## GIVEN RECORDS:
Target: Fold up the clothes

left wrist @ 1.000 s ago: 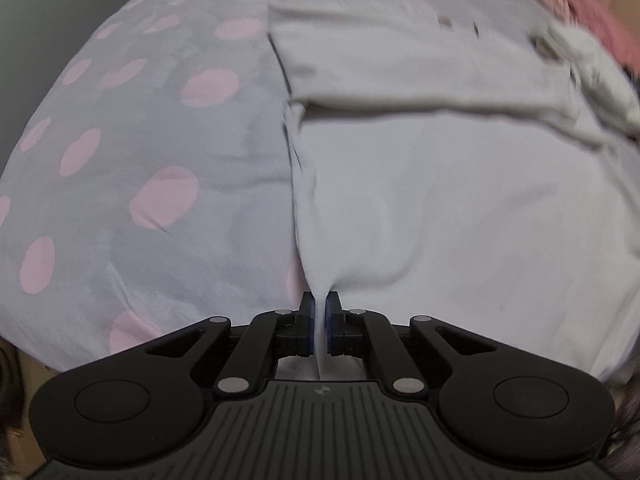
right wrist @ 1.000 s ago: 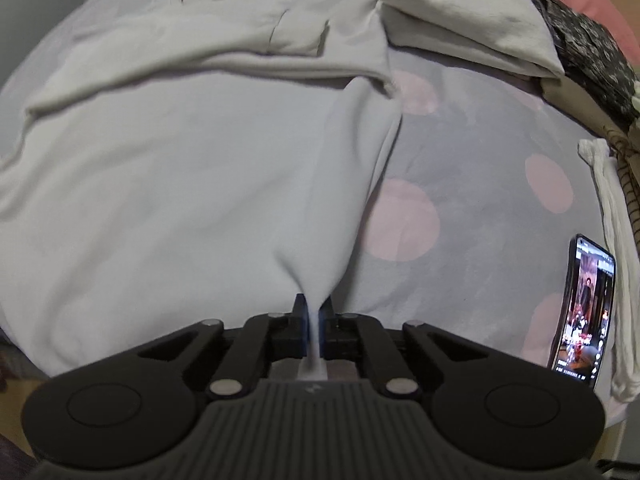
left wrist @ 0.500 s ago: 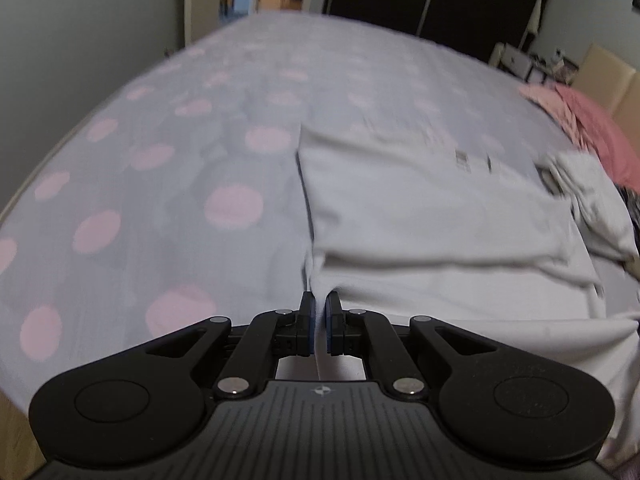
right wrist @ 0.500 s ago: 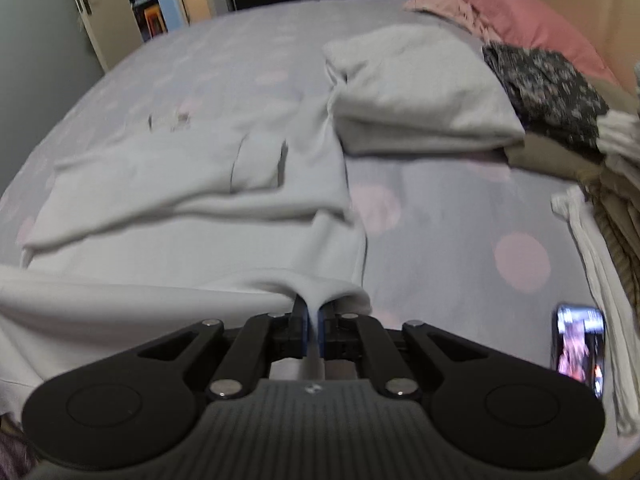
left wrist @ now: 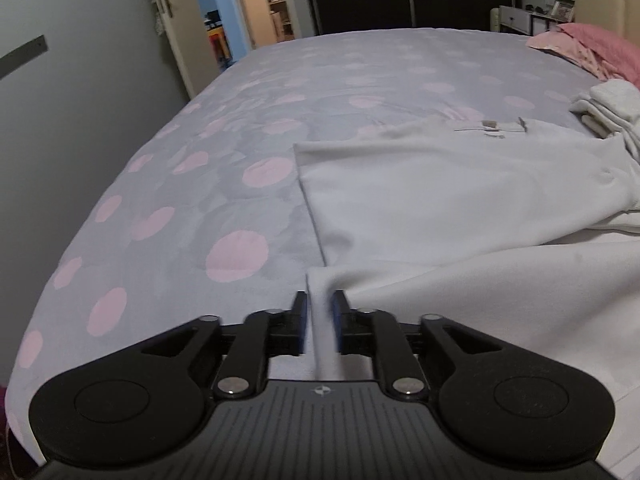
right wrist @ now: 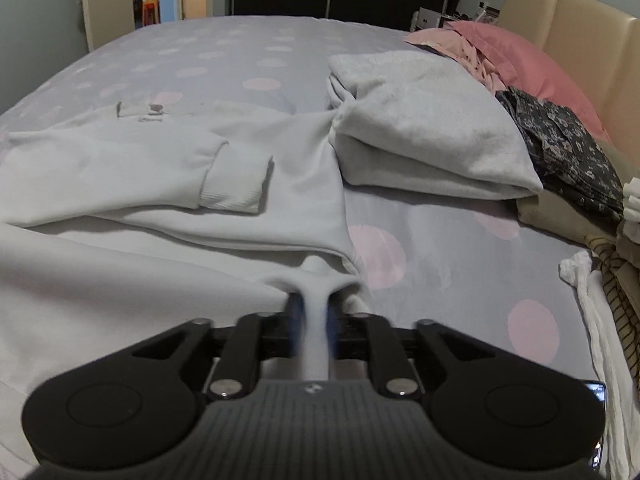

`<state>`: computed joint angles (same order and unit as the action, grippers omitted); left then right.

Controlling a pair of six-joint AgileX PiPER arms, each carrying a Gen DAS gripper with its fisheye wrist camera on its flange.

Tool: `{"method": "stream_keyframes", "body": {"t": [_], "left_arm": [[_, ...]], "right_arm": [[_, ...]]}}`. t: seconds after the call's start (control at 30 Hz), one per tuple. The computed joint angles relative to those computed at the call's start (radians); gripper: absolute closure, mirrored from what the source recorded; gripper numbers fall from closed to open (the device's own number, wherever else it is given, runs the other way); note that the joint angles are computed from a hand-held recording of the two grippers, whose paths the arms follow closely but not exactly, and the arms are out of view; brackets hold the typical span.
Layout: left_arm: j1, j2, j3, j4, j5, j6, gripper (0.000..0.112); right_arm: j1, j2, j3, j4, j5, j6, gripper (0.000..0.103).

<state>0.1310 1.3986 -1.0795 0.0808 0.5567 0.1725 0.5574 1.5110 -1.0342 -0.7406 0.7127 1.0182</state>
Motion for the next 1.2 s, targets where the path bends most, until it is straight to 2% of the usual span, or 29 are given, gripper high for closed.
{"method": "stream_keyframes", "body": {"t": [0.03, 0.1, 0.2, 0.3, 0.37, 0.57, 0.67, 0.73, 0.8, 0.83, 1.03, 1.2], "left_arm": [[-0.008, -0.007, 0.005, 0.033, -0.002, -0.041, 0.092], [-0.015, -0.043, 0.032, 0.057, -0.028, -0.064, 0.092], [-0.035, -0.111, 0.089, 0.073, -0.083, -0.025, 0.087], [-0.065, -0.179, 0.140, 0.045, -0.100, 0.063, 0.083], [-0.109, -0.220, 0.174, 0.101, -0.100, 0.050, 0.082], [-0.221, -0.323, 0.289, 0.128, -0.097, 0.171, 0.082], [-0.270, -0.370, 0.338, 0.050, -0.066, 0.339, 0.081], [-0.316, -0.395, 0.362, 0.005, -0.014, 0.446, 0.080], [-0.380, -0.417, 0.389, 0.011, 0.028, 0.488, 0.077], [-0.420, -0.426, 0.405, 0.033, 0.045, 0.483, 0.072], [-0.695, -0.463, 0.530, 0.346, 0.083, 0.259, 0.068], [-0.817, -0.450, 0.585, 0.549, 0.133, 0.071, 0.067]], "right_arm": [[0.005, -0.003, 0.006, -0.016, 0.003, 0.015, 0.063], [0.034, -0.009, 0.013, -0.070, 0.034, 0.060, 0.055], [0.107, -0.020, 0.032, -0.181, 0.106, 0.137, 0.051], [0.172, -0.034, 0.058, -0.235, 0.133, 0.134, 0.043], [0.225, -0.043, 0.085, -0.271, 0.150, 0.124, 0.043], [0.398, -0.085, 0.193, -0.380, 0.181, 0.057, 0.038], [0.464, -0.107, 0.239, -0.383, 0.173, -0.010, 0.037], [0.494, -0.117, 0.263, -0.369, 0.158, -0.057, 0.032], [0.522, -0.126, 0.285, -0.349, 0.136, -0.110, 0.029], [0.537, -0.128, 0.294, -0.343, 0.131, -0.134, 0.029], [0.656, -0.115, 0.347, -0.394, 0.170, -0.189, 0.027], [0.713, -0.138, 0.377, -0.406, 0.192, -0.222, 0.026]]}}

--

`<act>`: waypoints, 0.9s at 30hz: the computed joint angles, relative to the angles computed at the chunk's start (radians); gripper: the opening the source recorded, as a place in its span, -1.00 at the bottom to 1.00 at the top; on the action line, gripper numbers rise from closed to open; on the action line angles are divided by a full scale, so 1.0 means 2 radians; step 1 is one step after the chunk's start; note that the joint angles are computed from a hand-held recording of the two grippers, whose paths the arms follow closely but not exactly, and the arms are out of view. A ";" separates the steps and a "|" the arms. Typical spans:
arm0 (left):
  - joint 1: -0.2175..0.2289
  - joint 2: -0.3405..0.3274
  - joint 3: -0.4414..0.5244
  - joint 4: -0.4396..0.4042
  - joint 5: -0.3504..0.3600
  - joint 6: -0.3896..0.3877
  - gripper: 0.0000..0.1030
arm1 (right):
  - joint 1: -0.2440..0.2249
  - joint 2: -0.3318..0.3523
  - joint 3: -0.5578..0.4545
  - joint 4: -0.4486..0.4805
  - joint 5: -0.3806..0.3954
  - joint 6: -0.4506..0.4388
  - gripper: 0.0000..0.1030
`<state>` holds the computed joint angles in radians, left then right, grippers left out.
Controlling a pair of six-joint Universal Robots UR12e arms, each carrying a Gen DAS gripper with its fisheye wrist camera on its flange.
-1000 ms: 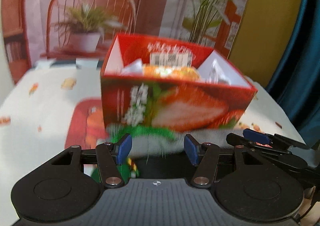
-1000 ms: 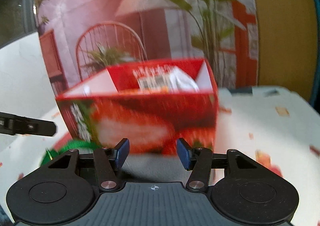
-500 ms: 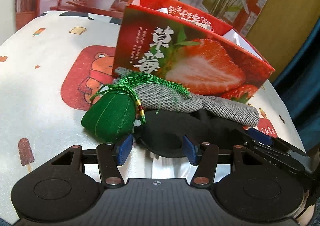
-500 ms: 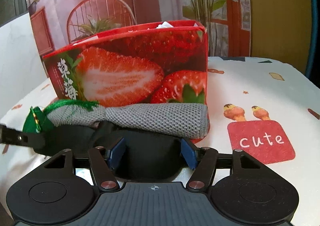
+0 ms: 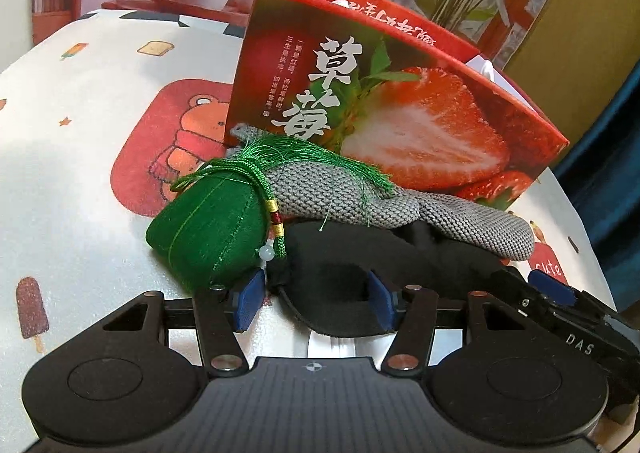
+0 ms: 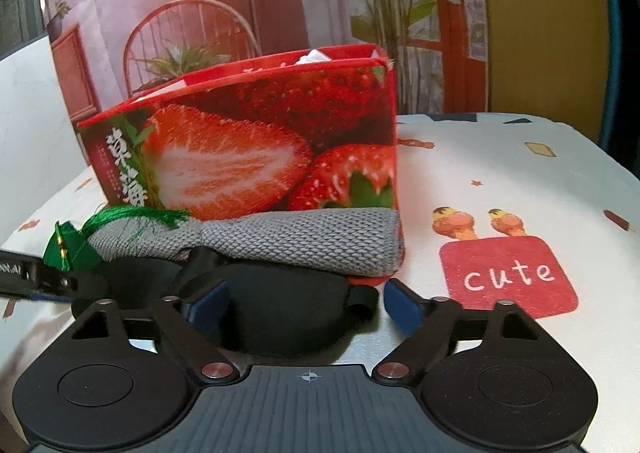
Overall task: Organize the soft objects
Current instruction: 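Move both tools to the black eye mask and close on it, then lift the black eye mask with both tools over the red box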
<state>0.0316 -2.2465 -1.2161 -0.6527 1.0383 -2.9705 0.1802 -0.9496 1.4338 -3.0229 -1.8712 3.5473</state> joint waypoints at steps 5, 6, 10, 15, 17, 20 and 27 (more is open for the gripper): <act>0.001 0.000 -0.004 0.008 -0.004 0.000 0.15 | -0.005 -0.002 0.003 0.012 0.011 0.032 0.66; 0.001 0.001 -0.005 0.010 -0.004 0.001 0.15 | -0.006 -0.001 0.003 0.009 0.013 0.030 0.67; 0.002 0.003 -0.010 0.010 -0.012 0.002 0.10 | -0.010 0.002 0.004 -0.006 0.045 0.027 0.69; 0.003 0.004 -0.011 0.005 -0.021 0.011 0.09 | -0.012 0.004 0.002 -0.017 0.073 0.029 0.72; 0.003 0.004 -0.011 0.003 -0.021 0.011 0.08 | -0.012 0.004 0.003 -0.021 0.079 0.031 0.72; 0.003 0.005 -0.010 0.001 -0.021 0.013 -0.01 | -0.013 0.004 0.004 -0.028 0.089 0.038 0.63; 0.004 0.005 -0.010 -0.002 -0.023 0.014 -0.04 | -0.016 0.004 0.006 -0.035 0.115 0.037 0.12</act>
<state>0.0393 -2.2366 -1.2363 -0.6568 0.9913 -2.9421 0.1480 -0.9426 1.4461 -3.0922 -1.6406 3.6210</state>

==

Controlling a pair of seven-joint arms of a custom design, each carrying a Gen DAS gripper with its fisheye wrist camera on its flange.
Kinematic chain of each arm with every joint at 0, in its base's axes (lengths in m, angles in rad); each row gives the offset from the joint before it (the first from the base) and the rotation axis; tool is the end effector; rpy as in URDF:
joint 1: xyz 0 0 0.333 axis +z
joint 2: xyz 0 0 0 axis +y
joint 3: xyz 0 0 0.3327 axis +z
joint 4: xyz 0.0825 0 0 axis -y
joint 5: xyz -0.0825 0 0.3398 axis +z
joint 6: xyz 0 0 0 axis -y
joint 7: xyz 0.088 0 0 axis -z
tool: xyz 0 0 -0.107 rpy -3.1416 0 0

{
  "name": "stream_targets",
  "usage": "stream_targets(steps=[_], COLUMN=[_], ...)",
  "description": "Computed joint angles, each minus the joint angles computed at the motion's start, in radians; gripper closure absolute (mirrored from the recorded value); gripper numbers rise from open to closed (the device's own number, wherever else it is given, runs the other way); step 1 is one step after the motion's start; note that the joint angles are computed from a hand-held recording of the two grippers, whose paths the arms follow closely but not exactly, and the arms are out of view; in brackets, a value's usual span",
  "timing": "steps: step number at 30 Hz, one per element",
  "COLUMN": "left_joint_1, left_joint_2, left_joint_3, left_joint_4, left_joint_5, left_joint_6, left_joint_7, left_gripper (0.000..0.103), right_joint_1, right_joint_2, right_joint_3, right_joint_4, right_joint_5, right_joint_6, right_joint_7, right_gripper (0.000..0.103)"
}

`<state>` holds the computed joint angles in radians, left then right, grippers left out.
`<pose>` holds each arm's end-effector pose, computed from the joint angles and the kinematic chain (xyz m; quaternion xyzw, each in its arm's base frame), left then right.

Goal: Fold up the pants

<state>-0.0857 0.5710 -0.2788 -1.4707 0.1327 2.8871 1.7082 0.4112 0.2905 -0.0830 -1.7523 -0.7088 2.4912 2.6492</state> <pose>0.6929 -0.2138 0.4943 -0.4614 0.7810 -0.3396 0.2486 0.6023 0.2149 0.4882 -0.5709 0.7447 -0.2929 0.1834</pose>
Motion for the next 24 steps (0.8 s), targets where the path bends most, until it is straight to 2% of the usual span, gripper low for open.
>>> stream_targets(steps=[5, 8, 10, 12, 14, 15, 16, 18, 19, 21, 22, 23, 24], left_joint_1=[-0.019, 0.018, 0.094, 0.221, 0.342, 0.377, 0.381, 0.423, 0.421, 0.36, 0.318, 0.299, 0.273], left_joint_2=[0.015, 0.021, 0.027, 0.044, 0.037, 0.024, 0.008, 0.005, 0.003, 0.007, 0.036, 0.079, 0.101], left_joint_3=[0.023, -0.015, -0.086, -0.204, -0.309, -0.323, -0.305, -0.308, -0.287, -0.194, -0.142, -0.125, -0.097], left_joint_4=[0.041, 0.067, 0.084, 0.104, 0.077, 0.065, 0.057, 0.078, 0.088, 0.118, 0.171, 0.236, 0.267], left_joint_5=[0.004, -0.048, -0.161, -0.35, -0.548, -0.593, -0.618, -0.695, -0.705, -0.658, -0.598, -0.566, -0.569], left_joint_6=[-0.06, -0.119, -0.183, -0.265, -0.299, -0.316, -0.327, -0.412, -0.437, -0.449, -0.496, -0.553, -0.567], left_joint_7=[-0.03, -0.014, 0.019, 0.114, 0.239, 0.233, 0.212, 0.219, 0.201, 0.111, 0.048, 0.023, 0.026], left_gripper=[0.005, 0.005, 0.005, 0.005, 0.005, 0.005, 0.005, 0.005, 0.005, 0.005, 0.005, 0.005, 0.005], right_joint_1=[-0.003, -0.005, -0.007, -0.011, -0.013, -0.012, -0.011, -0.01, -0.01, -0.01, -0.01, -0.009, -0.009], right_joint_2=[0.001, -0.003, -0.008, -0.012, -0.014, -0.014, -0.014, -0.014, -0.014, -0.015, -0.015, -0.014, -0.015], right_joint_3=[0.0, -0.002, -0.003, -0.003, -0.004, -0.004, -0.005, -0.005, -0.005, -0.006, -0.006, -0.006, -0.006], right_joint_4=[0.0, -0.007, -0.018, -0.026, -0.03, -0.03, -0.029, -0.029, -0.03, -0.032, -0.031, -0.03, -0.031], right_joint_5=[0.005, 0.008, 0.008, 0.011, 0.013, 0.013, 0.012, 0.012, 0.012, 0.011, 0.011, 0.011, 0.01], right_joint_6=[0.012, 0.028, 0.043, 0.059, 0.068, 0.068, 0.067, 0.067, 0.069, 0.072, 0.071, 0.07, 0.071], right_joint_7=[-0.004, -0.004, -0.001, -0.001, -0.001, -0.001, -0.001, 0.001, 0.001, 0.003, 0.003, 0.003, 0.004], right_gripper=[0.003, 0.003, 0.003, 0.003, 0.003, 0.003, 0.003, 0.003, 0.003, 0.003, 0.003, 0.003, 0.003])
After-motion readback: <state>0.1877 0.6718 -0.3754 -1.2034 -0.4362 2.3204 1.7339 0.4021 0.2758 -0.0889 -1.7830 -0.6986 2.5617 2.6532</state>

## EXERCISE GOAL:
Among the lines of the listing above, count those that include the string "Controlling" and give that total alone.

## TASK RESULT:
3